Since the successful removal of the Confederate monument from the Square this past summer, Beacon Hill Black Alliance for Human Rights has continued to organize to remove the cannon.

The “Indian War” of 1836 was one phase of the forced removal of entire Choctaw, Seminole, Muskogee, Chickasaw, and Cherokee communities from their ancestral lands, an event commonly known as the Trail of Tears. For these reasons, activists consider the cannon a monument to genocide that stands in direct opposition to Decatur’s values.

Decatur High School students Koan Roy-Meighoo, Bethani Thomas, and Daxton Pettus urged the City Commission to remove the cannon monument.

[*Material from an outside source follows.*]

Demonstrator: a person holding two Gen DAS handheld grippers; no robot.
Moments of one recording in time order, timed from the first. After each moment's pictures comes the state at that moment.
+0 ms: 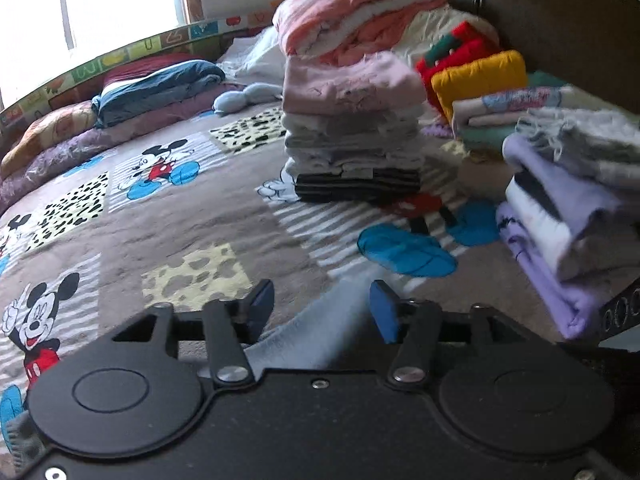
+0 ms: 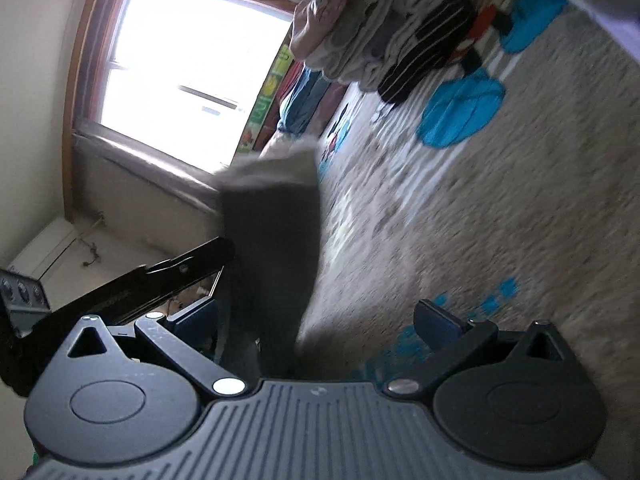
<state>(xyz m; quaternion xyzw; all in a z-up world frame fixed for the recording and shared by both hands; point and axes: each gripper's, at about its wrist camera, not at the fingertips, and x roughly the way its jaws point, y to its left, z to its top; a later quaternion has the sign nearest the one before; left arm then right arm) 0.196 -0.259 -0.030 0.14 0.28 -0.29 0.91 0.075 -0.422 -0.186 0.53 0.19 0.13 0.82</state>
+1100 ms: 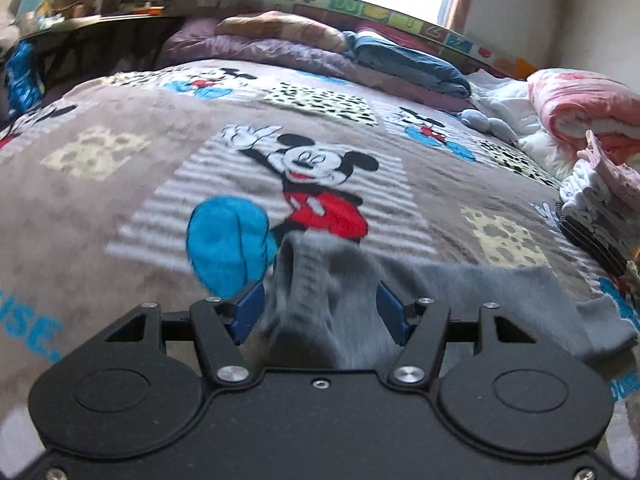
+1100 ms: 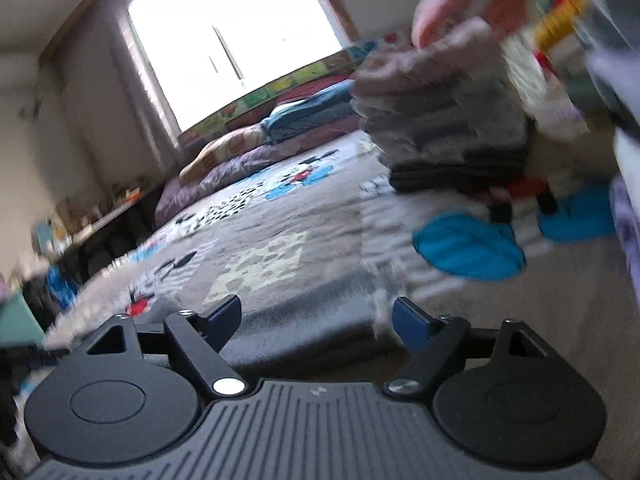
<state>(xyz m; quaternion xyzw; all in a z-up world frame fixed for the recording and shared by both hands) 0.236 0.066 -0.102 -0.08 0.30 -0.06 0.95 0.109 -0.379 -0.135 0.21 0.19 0.04 0.96</state>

“I’ve been talking with, listening to, and learning from Indigenous scholars, activists, and citizens for over five months now. I’ve learned during this time that in order to move forward as a community, and to reflect the city’s commitment to diversity, equity, and inclusion, we must include Indigenous voices in our conversations about social justice and act with Indigenous voices leading,” said Roy-Meighoo. “As long as this cannon stands, we are honoring and glorifying genocide, and we are rewriting a very violent history.”

“This cannon, which symbolizes the genocide of Native Americans, should not occupy this land where thousands of Native American men, women, and children were murdered,” said Thomas. “I ask for this symbol of hate to be removed from Decatur.”

There has been a petition circulating with over 1,000 signatures, said Pettus.

“We ask that you discuss our resolution and that it be added to the agenda,” said Pettus. “This monument was erected with the intention of creating an environment of separation while embracing racism. … Decatur can’t truly be a community that understands and practices anti-racism with that cannon erected anywhere.”